Я надел лыжи и пустился в путь… Легко сказать – путь… Все последние дни стояла оттепель, и вместо пути образовалось сплошное снежное месиво, в котором беспомощно проваливаются лыжи. Медведь подошел с запада и, направляясь прямо к судну, остановился обозреть работы по рытью погреба, затем вернулся немножко назад и, задав порядочный крюк, затрусил тихо и спокойно к востоку, не обращая больше ни малейшего внимания на такой пустяк, как корабль.
Он шел зигзагами, обнюхивая все уголки, где, как ему казалось, можно было найти что-либо съестное, местами рылся в снегу, разгребая брошенные собаками объедки или что-нибудь в этом роде. Затем он обошел и обследовал с большим интересом все полыньи – по-видимому, в надежде, что ему попадется тюлень; потом снова пустился в путь среди торосов, где по льдинам, где прямо по воде и по слякоти. Будь лыжный путь получше, ему бы не уйти, но на таком рыхлом снегу он намного меня опередил.

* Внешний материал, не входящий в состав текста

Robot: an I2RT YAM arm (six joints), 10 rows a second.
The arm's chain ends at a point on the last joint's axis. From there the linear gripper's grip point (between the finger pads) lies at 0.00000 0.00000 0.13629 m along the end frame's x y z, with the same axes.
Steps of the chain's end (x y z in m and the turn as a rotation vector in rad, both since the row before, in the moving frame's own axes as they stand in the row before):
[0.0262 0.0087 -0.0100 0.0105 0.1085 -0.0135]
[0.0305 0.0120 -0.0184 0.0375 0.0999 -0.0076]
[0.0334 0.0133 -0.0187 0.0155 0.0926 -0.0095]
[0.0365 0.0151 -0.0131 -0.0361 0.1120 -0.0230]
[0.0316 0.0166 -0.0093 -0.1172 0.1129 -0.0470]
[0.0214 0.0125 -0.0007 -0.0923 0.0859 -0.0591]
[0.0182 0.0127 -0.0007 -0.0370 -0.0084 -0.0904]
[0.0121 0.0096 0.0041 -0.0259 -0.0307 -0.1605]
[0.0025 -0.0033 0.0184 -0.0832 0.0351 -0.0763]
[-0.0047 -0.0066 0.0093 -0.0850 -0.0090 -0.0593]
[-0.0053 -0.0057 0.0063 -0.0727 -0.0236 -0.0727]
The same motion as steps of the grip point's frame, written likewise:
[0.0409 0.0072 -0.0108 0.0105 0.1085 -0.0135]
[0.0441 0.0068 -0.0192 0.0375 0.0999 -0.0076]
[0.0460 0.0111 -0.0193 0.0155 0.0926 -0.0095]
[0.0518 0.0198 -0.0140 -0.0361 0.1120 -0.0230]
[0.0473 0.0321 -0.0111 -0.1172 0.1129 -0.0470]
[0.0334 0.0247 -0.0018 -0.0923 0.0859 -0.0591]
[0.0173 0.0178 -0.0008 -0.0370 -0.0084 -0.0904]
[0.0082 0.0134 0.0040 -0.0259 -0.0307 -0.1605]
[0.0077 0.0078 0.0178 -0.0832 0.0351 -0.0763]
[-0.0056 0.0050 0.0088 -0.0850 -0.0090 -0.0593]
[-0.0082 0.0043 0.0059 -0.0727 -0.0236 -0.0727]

Удручающе безотрадный ландшафт – все бело и серо кругом. Полное отсутствие теней, лишь полурасплывшиеся формы, тающие в тумане и мокром снегу. Полная оттепель. Проваливаешься на каждом шагу. Нелегко проложить себе путь по этому рыхлому снегу за медвежьими следами, которые вьются, то между торосами, то поверх их.
Лыжи глубоко погружаются в снег, и вода, скопившаяся под снегом, доходит часто до щиколоток. Трудно вытащить лыжи, и еще труднее переставлять в них ноги; но без лыж было бы еще хуже. Кое-где однообразный бело-серый хаос прерывается черной, как уголь, водой, которая извивается между высокими торосами то широкими, то узкими разводьями.